In healthy conditions, reactive oxygen species (ROS) harm the body, and the presence of antioxidant enzymes that neutralize ROS is therefore essential. However, once a carcinogenic state occurs, the role is reversed and ROS are needed to eliminate the cancer, but the ROS become ineffective if neutralized by antioxidant enzymes. To survive and protect itself from ROS attack, cancer utilizes this neutralization reaction and uses transcription factors, thereby excessively producing antioxidant enzymes (22,23). In the process of achieving reoxygenation, KORTUC neutralizes the excessive antioxidant enzymes that interfere with treatment; therefore, it may enhance the effects of radiotherapy and chemotherapy (24). However, unlike radiotherapy, which has high penetrability, chemotherapy requires an angioarchitecture that can deliver anticancer drugs to cancer. The resistance factors of both radiation therapy and anticancer drugs may overlap, and it cannot be denied that sensitizers affect both. Furthermore, it is undeniable that sensitizers were intentionally used in anticipation of the sensitizing effects of both radiation therapy and chemotherapy, especially in refractory patients. A number of good outcomes have been recorded that were not achieved with conventional chemoradiotherapy. A number of patients with terminal diagnoses have been cured using KORTUC, and this is a fact that cannot be overlooked, as it suggests that KORTUC may exceed the limits of current treatments. Based on the present results, it is strongly hoped that clinical trials will be conducted and data will be gained at other facilities worldwide, and that a therapeutic effect will be achieved in patients who are suffering from intractable cancer. Hypoxia and excessive antioxidant enzymes are among the main factors conferring resistance to both radiotherapy and chemotherapy. By neutralizing excessive antioxidant enzymes in cancer cells with hydrogen peroxide, which is a readily available ROS, antioxidant enzymes disappear, and oxygen occurs as the end product. By combining the end product with the remaining excessive ROS, irradiation of this state acts as a devastating attack against cancer. This is the core principle of KORTUC action (25-27).

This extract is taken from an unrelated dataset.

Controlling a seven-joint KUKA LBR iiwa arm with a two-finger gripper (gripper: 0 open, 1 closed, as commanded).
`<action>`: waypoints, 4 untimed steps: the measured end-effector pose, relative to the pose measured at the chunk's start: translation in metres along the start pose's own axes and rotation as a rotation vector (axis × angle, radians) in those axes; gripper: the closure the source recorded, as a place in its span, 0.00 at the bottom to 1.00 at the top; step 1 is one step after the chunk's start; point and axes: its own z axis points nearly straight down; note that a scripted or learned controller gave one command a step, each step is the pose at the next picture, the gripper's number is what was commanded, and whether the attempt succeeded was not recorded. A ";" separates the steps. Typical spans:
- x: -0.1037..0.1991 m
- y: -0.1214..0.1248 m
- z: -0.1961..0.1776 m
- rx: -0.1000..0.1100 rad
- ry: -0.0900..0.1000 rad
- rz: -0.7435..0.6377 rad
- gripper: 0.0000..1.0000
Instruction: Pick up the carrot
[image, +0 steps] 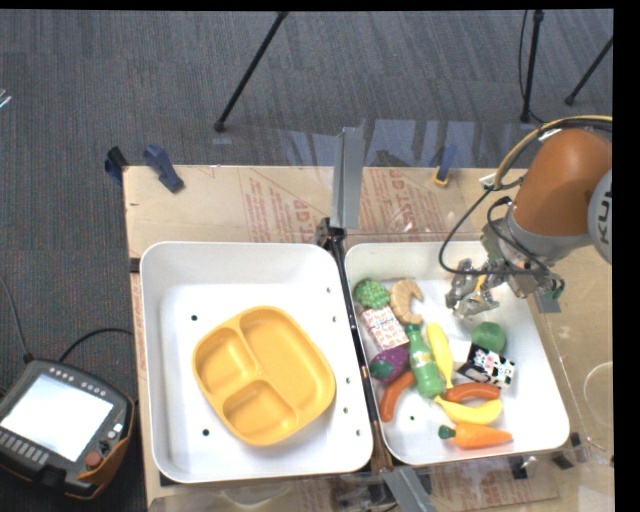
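Note:
The carrot (481, 436) is orange with a green tuft at its left end. It lies flat near the front edge of the right bin (553, 400), just below a yellow banana (470, 411). My gripper (470, 297) hangs over the back part of the same bin, above and left of a green round toy (489, 337). It is well apart from the carrot, with nothing seen held in it.
Crowding the right bin are a broccoli (372, 294), a croissant (407, 298), a green bottle (423, 363), an eggplant (388, 361), red sausages (396, 395) and a cow-print carton (491, 367). A yellow divided plate (263, 373) lies in the left bin (165, 300).

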 end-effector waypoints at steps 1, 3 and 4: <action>0.002 -0.004 -0.080 0.004 0.001 -0.212 1.00; 0.005 0.000 0.016 -0.007 0.011 -0.322 0.00; -0.030 0.105 0.012 -0.002 0.007 -0.479 0.00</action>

A common question asked is whether the damage to the surrounding normal tissues is increased by KORTUC. When the oxygen partial pressure is >30 mmHg, the influence of irradiation reaches a plateau (28). ROS produces water and oxygen as end products. Therefore, excessive ROS (unreacted dilute hydrogen peroxide) is the only factor that may increase adverse events, and no obvious increase in the incidence of adverse events was recorded in the present study following the addition of KORTUC to the general treatment.

In conclusion, the KORTUC radiosensitization method showed good efficacy and tolerable safety for various types of radioresistant tumors, and it has the potential for immediate worldwide use.